Opinion
Thomas A. Costolow, Asst. U.S. Atty., of Kansas City, Mo., for the Government.
R. Bowland Ritchie, of Wichita, Kan., for defendant.
REEVES, District Judge.
In my view, this case is not one difficult of solution. In the first place, the people of both the nation and the state of Kansas, as well as Missouri, have always been vexed and troubled with the question of regulating intoxicating liquor. The opinions of the courts of Missouri, for instance, are filled with suggestions that intoxicating liquor is an evil. It is not to be approved, so the courts say, and the legislature can't approve it, because it is an evil. Even a legislature can't approve an evil thing, so that the courts have said that the best that may be done is to regulate it and tolerate it, that is tolerate it with regulation.
The people of Kansas have enacted a law which forbids, both constitutionally and by statute, as I understand, the importation and sale of intoxicating beverages, intoxicating liquor rather for beverage purposes into and within the state.
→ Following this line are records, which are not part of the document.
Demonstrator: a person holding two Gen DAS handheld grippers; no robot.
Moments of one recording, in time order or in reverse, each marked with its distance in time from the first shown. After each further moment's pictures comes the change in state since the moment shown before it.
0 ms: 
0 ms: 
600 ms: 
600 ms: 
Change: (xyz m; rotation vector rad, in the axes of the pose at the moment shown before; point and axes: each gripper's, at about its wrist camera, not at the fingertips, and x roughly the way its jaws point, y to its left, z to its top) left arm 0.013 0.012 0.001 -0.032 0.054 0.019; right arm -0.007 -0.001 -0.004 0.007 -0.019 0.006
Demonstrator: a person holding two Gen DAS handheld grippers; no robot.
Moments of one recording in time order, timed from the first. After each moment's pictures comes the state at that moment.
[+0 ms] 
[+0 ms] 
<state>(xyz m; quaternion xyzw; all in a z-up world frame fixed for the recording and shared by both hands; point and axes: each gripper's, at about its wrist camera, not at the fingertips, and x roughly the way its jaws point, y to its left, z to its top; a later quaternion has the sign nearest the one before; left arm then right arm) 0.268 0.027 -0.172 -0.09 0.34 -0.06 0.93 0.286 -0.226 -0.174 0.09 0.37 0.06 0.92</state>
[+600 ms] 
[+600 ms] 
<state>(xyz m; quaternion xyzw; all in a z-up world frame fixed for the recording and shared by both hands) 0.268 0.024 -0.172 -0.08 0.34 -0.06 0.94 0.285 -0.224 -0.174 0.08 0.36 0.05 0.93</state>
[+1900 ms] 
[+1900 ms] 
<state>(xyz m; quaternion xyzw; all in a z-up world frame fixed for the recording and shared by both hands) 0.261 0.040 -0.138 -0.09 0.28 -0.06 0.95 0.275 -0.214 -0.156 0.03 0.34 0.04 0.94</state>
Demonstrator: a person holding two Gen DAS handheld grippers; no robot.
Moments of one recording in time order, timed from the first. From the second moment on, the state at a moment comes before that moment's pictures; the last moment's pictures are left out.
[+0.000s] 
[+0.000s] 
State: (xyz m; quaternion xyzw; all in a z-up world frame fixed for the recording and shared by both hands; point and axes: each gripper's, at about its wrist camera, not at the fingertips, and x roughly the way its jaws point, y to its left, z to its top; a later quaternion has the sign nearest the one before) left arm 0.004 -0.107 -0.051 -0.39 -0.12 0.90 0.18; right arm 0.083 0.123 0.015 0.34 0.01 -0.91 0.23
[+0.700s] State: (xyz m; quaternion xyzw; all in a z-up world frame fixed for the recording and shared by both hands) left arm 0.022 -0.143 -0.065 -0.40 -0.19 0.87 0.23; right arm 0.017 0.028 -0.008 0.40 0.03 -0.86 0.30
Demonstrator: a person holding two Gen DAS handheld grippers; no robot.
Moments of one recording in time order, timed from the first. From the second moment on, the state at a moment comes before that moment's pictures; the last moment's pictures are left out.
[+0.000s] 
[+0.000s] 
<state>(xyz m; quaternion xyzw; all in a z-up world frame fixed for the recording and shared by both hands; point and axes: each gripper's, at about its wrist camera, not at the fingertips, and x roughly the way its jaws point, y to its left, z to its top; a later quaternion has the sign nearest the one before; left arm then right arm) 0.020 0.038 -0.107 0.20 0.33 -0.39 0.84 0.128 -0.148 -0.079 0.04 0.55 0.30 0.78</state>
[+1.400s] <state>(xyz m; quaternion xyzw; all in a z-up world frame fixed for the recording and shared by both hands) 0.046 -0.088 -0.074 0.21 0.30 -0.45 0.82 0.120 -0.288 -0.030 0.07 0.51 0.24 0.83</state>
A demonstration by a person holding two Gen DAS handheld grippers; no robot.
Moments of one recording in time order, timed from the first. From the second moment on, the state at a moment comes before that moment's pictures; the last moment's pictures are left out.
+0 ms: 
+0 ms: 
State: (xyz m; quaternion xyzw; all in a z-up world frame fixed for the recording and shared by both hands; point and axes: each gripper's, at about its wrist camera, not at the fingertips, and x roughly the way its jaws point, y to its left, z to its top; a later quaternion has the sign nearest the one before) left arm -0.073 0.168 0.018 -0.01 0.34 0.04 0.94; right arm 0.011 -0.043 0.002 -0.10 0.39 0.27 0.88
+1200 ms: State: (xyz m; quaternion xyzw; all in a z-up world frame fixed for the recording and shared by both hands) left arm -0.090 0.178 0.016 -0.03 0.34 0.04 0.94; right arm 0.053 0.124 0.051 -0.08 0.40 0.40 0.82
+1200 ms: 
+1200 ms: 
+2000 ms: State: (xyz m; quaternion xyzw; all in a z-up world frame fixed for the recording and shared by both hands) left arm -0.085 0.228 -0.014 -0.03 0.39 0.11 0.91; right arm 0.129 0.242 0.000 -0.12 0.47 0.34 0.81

In seeking to enforce the Twenty-First Amendment, which is as follows: 'The transportation or importation into any State, Territory, or possession of the United States for delivery or use therein of intoxicating liquors, in violation of the laws thereof, is hereby prohibited', the Congress said, 'Whoever shall import, bring, or transport any intoxicating liquor into any State in which all sales * * * of intoxicating liquor containing more than 4 per centum of alcohol by volume are prohibited, * * * or attempt so to do, * * * shall * * * be guilty of a misdemeanor'. 27 U.S.C.A. § 223. Congress, in enacting that law, undertook to prevent any state from being arbitrary by saying that one-half of one per cent of alcohol by volume was intoxicating. Conceivably there might have been a state to say: 'We declare two percent of alcohol by volume to be intoxicating '. Congress says there should be no help to enforce that kind of a law. Intoxicating liquor can only be considered as such when the alcoholic content is more than four per cent by volume. Any state enacting a law which prohibits the sale of intoxicating liquor containing more than four per cent of alcohol by volume because considered intoxicating, the Congress has enacted a law which makes it a misdemeanor to transport or attempt to transport intoxicating liquor into such state.
The Congress has permitted the state to say what is intoxicating except that it cannot say a beverage is intoxicating containing less than four per cent of alcohol by volume. But above four per cent the state may determine. The states could enact a law providing that five per cent by volume and above only is intoxicating, and that nothing below such percentage is intoxicating. Now, then, the state of Kansas says that above 3.2 per cent of alcohol by weight is intoxicating. 3.2 per cent by weight, as I understand, would equal four per cent by volume, 4.6, 4.8 or 4.9 or maybe 4.16 or 4.29 per cent on beer. Kansas has said beer containing a low alcoholic content by volume is not intoxicating. The law is directed against intoxicating liquor, as declared by the state-- provided always that the state does not say that less than four per cent of alcohol by volume in a beverage is intoxicating. So that the state of Kansas provides that beer containing 4.15 per cent or 4.16 per cent by volume is not intoxicating. That is what the law of Kansas provides under all this testimony. Very well. Congress says, 'We propose to prohibit the transportation of intoxicating liquor containing more than four percent by volume. ' Now, then, does it do that? Beverages containing 3.2 per cent of alcohol by weight are never below four per cent of alcohol by volume. The law of Kansas and the law of Congress fit like a glove according to this testimony. You can't sell one ounce of intoxicating liquor in the state of Kansas containing more than four per cent of alcohol by volume but that Kansas forbids it by its own law and forbids nothing less than that. Kansas is left with the authority to say what is intoxicating. It fixes the standard and it says by that standard that 4.2 per cent or 4.3 per cent by volume of beer is not intoxicating. Congress says it is for the states to fix the standard of alcoholic content for intoxicating liquor, and Kansas has said that beverages having an alcoholic content of four per cent by volume or less is not intoxicating. Congress wisely enacted this law. I can't see any mistake or confusion in it. It was a wise enactment. Congress at the time of course had in mind that these percentages were substantially equivalents because, as has been argued, Congress had enacted a law during prohibition days, wherein it said 3.2 per cent by weight and below was not intoxicating. It authorized the sale of beer containing not more than 3.2 per cent by weight.
At that time Congress officially declared by inference that beer containing slightly more than four per cent of alcohol by volume was not intoxicating.
The state of Kansas has declared the same thing. The object of this law is to prohibit the importation of intoxicating liquors into the state of Kansas containing more than four per cent of alcohol by volume. Now, then, I can't see any difference between the Kansas law and the enactment of the Congress. The laws are wholly adequate to the enforcement of the law.
Upon the evidence in the case, since no issue is made upon the physical act of attempting to transport the beverage, I find this defendant guilty of having attempted to transport intoxicating liquor into the state of Kansas in violation of the Federal law.